» **Work required**
Keep the images out and set the listing below down word for word.

Start of Source material

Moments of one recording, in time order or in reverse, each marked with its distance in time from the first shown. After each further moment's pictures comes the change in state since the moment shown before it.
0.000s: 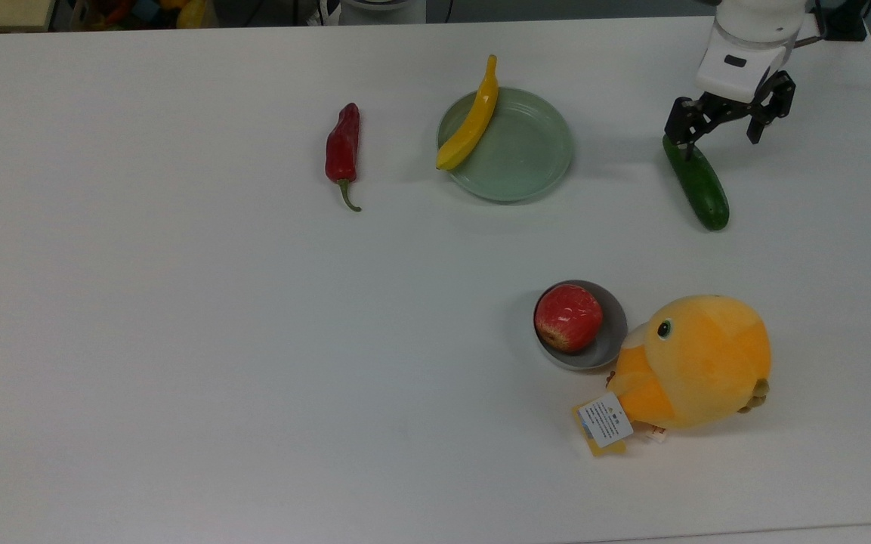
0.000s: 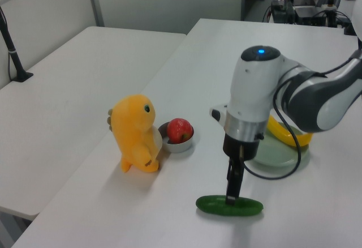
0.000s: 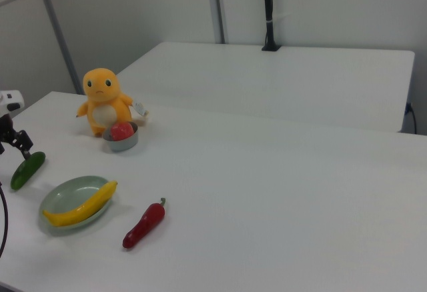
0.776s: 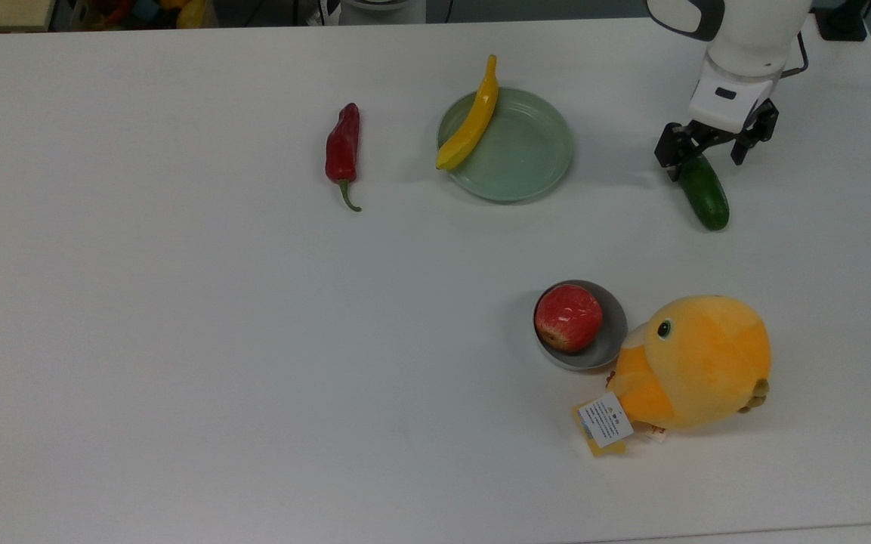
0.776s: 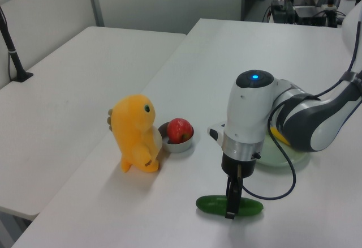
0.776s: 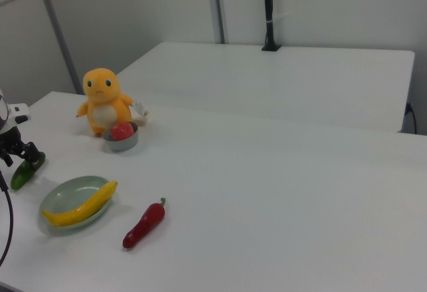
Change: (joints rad) arm 0.002 0.076 -0.004 0.006 -0.050 0.036 0.003
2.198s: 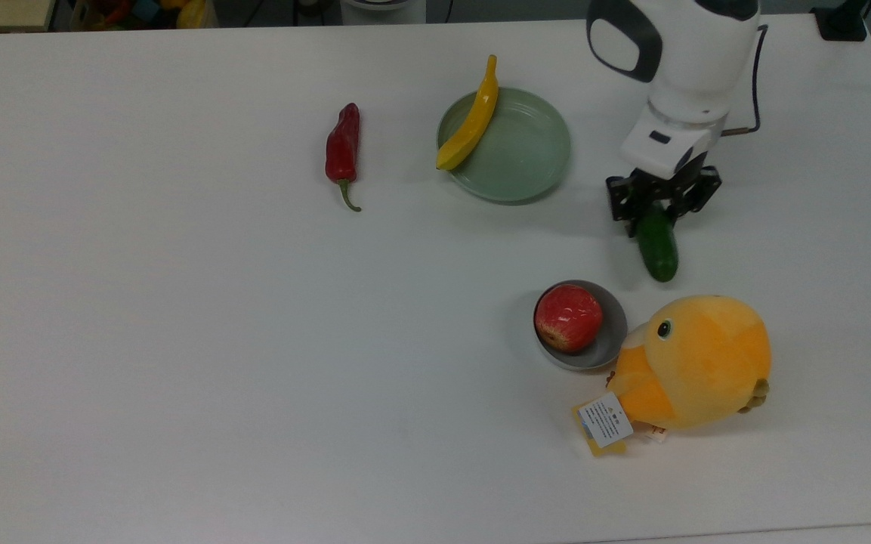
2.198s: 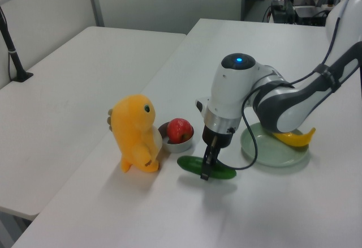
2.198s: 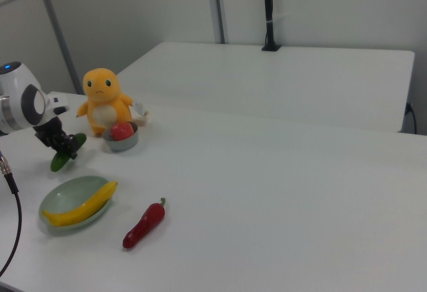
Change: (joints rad) arm -0.049 0.016 -0.131 0.024 -0.041 0.065 0.027
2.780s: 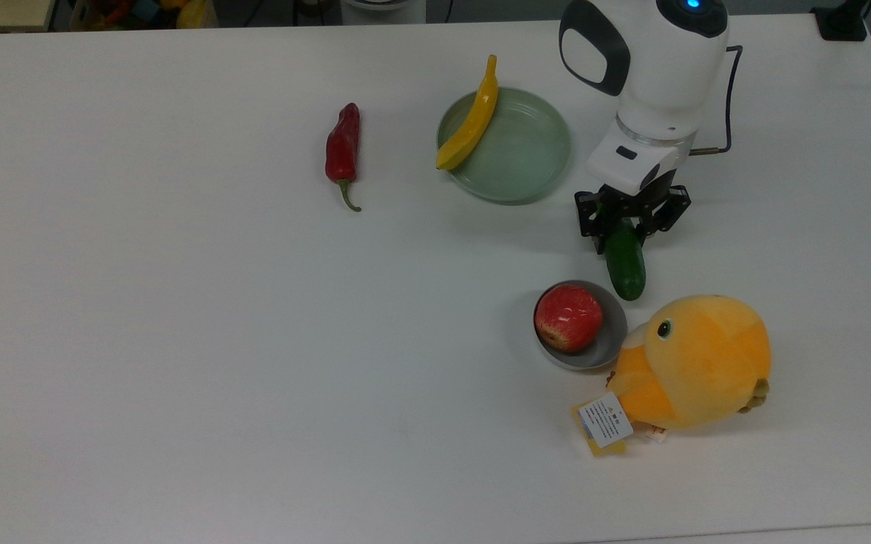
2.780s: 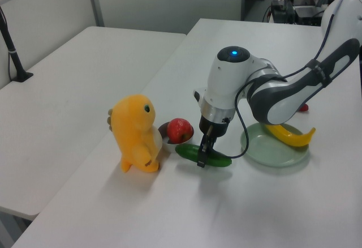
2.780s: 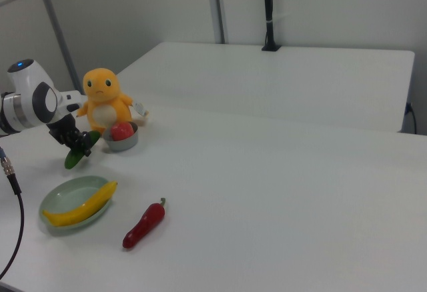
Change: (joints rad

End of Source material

» **Result of the exercise**
Moments of one recording, in time order or in reverse, each marked with its distance in time from the first shown. After each further moment's pictures comes the change in state since the moment shown before it.
0.000s: 
0.000s: 
0.000s: 
0.776s: 
0.776s: 
0.776s: 
Change: (joints rad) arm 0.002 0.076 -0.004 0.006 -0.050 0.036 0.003
2.198s: 
2.198s: 
2.198s: 
Change: (joints rad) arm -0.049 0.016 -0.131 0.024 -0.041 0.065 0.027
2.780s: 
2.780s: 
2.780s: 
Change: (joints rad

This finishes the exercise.